Parsonage D, Wilke-Mounts S, Senior A E
Department of Biochemistry, University of Rochester Medical Center, New York 14642.
Arch Biochem Biophys. 1988 Feb 15;261(1):222-5. doi: 10.1016/0003-9861(88)90121-x.
Previous studies in which dicyclohexylcarbodiimide (DCCD) was used to inactivate F1-ATPase enzymes have suggested that two glutamate residues in the beta-subunit are essential for catalysis. In the Escherichia coli F1-ATPase, these are residues beta-Glu-181 and beta-Glu-192. Oligonucleotide-directed mutagenesis was used to change these residues to beta-Gln-181 and beta-Gln-192. The beta-Gln-181 mutation produced strong impairment of oxidative phosphorylation in vivo and also of ATPase and ATP-driven proton-pumping activities in membranes assayed in vitro. A low level of each activity was detected and an F1-ATPase appeared to be assembled normally on the membranes. Therefore, it is suggested that the carboxyl side chain at residue beta-181 is important, although not absolutely required, for catalysis in both directions on E. coli F1-ATPase. The beta-Gln-192 mutation produced partial inhibition of oxidative phosphorylation in vivo and membrane ATPase activity was reduced by 78%. These results contrast with the complete or near-complete inactivation seen when E. coli F1-ATPase is reacted with DCCD and imply that DCCD-inactivation is attributable more to the attachment of the bulky DCCD molecule than to the derivatization of the carboxyl side chain of residue beta-Glu-192. M. Ohtsubo and colleagues (Biochem. Biophys. Res. Commun. (1987) 146, 705-710) described mutagenesis of the F1-beta-subunit of thermophilic bacterium PS3. Mutations (Glu----Gln) of the residues homologous to Glu-181 and Glu-192 of E. coli F1-beta-subunit both caused total inhibition of ATPase activity. Therefore, there was a marked difference in results obtained when the same residues were modified in the PS3 and E. coli F1-beta-subunits.

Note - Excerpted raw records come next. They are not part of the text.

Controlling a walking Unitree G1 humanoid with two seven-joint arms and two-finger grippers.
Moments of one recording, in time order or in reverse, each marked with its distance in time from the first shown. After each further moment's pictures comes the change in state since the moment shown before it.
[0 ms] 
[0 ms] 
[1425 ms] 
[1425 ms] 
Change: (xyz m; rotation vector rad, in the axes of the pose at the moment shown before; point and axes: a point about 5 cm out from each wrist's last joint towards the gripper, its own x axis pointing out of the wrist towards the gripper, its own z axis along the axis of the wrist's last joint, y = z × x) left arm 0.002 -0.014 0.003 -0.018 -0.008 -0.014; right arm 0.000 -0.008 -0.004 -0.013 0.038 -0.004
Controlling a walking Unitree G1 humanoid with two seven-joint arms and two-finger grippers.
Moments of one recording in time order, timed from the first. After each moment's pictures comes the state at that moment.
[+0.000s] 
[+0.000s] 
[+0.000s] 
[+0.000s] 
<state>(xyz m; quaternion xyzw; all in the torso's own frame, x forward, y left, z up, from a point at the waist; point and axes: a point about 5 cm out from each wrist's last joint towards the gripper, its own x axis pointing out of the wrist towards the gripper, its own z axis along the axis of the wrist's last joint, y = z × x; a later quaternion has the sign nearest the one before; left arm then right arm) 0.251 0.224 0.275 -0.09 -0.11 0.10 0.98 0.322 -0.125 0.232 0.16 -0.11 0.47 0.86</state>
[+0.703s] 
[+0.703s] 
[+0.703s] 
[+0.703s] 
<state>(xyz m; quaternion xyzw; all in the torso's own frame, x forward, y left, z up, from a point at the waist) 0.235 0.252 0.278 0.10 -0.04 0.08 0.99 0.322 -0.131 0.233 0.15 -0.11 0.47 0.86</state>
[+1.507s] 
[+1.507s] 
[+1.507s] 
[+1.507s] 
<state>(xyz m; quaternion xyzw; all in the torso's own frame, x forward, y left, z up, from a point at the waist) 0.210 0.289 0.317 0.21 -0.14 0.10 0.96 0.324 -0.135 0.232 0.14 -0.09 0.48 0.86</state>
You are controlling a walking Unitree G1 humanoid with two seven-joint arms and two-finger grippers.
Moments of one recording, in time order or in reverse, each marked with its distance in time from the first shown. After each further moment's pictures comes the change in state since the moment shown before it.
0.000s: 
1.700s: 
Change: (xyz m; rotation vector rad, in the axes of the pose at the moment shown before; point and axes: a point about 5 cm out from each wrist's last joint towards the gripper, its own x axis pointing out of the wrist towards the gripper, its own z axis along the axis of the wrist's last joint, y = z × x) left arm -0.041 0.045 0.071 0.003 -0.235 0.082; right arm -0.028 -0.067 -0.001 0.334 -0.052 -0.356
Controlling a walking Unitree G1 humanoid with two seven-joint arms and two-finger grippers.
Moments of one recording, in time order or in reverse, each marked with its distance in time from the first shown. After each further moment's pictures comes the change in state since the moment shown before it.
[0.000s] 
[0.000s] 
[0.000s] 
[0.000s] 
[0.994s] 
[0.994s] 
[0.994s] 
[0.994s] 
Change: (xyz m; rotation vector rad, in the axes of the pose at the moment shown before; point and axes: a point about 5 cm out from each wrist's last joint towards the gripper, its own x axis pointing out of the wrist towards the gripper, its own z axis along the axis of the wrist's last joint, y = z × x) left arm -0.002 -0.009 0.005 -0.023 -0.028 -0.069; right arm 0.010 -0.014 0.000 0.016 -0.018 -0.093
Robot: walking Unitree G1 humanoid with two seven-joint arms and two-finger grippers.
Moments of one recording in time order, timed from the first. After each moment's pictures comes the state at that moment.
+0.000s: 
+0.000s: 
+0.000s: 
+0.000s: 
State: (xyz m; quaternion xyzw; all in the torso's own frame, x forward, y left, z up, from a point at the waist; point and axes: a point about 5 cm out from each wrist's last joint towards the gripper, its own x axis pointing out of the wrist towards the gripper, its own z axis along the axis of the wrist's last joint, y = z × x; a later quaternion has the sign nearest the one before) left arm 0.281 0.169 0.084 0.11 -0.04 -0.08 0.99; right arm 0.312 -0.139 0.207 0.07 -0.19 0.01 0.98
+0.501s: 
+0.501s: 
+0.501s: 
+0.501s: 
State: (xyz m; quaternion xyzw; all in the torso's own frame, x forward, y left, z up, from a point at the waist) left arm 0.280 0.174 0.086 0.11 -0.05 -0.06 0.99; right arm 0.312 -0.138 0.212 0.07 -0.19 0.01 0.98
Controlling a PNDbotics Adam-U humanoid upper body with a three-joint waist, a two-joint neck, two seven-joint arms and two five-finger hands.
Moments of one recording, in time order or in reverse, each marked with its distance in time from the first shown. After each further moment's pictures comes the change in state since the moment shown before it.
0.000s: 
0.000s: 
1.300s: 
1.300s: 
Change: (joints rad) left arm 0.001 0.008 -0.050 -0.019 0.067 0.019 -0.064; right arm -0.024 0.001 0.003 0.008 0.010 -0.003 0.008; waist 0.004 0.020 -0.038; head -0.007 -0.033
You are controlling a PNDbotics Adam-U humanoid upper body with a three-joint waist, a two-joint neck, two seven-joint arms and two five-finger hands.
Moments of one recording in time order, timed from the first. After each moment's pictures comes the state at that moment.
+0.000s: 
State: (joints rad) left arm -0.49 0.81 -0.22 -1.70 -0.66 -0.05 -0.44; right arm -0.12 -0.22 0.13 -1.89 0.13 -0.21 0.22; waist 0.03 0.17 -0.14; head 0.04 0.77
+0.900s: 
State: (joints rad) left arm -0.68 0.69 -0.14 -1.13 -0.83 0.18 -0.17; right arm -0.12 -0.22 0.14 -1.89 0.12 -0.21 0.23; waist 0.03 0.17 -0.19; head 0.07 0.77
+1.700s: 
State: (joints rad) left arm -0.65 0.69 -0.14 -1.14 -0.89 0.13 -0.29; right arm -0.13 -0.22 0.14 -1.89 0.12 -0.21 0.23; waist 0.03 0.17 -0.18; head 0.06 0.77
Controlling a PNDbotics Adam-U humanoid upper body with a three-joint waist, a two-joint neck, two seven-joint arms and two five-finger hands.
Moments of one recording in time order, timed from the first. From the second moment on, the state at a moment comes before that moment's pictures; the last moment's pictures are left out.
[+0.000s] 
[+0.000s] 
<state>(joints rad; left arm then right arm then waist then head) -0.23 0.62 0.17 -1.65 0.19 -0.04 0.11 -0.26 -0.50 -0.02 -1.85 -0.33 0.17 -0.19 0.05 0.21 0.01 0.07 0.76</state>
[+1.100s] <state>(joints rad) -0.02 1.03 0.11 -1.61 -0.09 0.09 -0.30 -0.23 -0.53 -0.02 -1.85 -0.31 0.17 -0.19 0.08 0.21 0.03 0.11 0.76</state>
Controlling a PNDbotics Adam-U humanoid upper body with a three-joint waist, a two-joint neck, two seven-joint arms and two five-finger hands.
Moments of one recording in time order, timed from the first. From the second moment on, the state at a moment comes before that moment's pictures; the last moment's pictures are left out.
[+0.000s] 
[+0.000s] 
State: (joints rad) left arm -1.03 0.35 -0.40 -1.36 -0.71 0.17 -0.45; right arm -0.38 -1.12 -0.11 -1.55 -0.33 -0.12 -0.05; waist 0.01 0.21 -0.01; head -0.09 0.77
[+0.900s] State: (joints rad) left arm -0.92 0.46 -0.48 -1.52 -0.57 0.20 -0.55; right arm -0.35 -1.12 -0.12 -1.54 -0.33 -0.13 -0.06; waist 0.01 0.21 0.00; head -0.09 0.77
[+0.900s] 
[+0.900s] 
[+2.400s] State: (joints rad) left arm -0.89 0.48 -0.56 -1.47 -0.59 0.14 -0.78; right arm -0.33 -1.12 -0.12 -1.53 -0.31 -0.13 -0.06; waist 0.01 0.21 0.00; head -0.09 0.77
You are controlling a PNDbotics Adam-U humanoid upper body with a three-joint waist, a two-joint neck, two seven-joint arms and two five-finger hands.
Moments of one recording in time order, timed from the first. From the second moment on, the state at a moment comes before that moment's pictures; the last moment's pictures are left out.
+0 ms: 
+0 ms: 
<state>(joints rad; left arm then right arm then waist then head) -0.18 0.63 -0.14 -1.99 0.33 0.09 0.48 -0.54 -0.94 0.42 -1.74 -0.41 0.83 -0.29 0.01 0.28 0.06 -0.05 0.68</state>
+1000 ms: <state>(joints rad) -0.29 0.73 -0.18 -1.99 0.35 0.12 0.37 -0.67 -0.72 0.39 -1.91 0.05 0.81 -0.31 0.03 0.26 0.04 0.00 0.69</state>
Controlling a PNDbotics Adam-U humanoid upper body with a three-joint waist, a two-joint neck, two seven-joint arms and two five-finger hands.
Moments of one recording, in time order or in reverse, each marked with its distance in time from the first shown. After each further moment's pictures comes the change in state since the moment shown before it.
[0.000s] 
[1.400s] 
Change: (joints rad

此前使用二环己基碳二亚胺(DCCD)使F1 - ATP酶失活的研究表明,β亚基中的两个谷氨酸残基对催化作用至关重要。在大肠杆菌F1 - ATP酶中,这两个残基分别是β - Glu - 181和β - Glu - 192。利用寡核苷酸定向诱变技术将这些残基分别替换为β - Gln - 181和β - Gln - 192。β - Gln - 181突变导致体内氧化磷酸化显著受损,同时也使体外测定的膜中ATP酶活性以及ATP驱动的质子泵活性受到强烈抑制。检测到各活性水平较低,且F1 - ATP酶似乎能正常组装在膜上。因此,有人提出,β - 181位残基的羧基侧链虽然不是大肠杆菌F1 - ATP酶双向催化绝对必需的,但对催化作用很重要。β - Gln - 192突变导致体内氧化磷酸化部分受抑制,膜ATP酶活性降低了78%。这些结果与大肠杆菌F1 - ATP酶与DCCD反应时出现的完全或近乎完全失活形成对比,这意味着DCCD失活更多是由于庞大的DCCD分子附着,而非β - Glu - 192残基羧基侧链的衍生化。大坪茂等研究人员(《生物化学与生物物理研究通讯》(1987年)146卷,705 - 710页)描述了嗜热细菌PS3的F1 - β亚基诱变情况。与大肠杆菌F1 - β亚基的Glu - 181和Glu - 192同源的残基发生(Glu→Gln)突变,均导致ATP酶活性完全抑制。因此,在PS3和大肠杆菌F1 - β亚基中对相同残基进行修饰时,得到的结果存在显著差异。